Crise des urgences : comment en est-on arrivé là ?

Le monde est complexe. Toute décision a des implications nombreuses et variées selon l’échelle de temps considérée et les boucles de rétroaction mises en mouvement. Et c’est ainsi que, par le biais de diverses décisions politiques, la crise endémique des urgences s’annonce devenir aiguë cet été, justifiant quelques rappels sur l’histoire des 40 dernières années.

Trop de médecins

Un médecin qui exerce, c’est un médecin qui prescrit, et un médecin qui prescrit, c’est un médecin qui coûte : il faut donc moins de médecins. Alors promouvons les départs à la retraite et ne modifions pas le numerus clausus ! Bien que plusieurs indicateurs en montraient les risques, c’est ainsi que fût promu le MICA à partir de 1988, mécanisme incitatif de départ à la retraite dès 57 ans, avec à partir de 1997 une prime en sus s’ils exerçaient sans prescrire. La mesure fût efficace et les médecins plus rapidement… moins nombreux : 10 500 médecins ont ainsi arrêté prématurément leur activité entre 1988 et 2003.

Pas assez d’urgentistes

Parmi les indicateurs évoqués, il y en avait un qui montrait que les hôpitaux publics allaient manquer d’urgentistes. Regroupons-donc les urgences, mais uniquement dans certains centres hospitaliers publics ! Et c’est ainsi que furent créés les SATU (sic), les UPATOU et les « RIEN du TOUT ». Dès le lendemain, les centres privés qui assuraient les urgences, parfois depuis plus de 100 ans, n’eurent plus le droit de les accueillir. Résultat : moins de centres privés pour accueillir les urgences = plus d’urgences dans les centres publics.

Trop de chômeurs

Pour diminuer le chômage, il faut diminuer la durée hebdomadaire du travail.
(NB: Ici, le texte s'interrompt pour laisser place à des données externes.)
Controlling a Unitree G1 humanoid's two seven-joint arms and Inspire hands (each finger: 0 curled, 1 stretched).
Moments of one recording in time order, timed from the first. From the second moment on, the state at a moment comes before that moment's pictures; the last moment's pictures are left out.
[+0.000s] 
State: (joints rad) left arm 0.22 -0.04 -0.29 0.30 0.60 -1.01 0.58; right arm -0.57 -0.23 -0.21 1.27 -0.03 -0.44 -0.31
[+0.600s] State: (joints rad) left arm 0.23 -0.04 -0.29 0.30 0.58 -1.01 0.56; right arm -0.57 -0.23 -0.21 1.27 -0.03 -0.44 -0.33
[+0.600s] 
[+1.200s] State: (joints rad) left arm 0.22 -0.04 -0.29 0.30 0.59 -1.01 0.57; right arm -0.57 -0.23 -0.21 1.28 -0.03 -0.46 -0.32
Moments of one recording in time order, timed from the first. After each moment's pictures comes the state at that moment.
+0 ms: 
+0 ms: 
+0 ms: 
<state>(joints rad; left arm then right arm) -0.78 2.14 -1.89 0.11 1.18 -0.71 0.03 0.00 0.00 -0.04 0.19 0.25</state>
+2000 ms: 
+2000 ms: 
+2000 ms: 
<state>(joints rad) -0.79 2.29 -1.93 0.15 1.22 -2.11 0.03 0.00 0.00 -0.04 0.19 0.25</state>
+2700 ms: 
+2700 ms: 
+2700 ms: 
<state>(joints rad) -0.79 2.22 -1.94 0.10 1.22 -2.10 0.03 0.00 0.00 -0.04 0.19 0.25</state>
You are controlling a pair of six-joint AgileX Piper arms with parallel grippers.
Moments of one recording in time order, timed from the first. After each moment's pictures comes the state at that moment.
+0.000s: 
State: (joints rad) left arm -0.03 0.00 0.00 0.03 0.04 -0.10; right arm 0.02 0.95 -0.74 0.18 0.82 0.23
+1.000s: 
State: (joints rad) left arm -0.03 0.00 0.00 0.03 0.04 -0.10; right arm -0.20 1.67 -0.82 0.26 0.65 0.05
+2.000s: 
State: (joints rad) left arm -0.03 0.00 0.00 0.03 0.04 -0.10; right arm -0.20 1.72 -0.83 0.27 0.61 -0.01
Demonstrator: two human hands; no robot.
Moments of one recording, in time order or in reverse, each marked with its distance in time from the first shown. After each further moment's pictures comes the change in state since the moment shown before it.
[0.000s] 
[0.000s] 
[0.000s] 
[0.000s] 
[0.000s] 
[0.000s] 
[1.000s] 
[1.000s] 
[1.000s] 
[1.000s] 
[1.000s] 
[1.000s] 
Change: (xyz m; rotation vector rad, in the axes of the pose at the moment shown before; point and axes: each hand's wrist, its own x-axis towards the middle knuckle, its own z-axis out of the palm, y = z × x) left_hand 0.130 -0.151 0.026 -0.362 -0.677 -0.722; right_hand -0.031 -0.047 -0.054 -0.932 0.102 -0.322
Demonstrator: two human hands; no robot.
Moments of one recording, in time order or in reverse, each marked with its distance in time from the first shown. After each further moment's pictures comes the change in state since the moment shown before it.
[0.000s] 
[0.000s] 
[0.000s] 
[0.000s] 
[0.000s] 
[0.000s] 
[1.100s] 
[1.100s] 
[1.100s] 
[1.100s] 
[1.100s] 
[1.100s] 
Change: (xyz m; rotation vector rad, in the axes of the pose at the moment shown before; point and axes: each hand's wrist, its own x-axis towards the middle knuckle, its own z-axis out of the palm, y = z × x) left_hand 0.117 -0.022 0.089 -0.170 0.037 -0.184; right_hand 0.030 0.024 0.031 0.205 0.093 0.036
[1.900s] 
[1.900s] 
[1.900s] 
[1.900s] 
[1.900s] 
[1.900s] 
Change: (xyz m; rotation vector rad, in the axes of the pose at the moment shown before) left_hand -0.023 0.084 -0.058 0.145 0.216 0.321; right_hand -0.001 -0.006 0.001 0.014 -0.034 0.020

Passons-donc aux 35 heures, mais payées 39 ! On ne sait toujours pas si cela a été efficace économiquement, mais cela a contribué à désorganiser l’hôpital. Surtout, il semble que cela a eu un fort effet psychologique en valorisant le temps libre et les loisirs : 4 heures de moins à travailler par semaine, en gagnant autant. Mieux que le confinement… Résultat : pourquoi les médecins libéraux devraient-ils continuer à travailler plus de 50 heures par semaine, notamment les plus jeunes qui ont connu les 35 heures à l’hôpital ? Pourquoi assurer des astreintes et des gardes en ville, sans supplément de revenus, sans récupération payée le lendemain ?

Et au final…

On aura compris que parmi les nombreuses causes de la « crise des urgences » figurent plusieurs des décisions politiques des 40 dernières années. Les patients veulent être pris en charge dans les temps qu’ils estiment raisonnables, le médecin n’a pas à considérer que parce qu’il s’agit finalement d’une urgence ressentie et non vitale, le patient aurait dû attendre des jours meilleurs, les médecins libéraux sont surchargés et même si certains travaillent moins qu’avant, ils estiment dorénavant que cela est suffisant. La « valeur temps » n’est plus ce qu’elle était.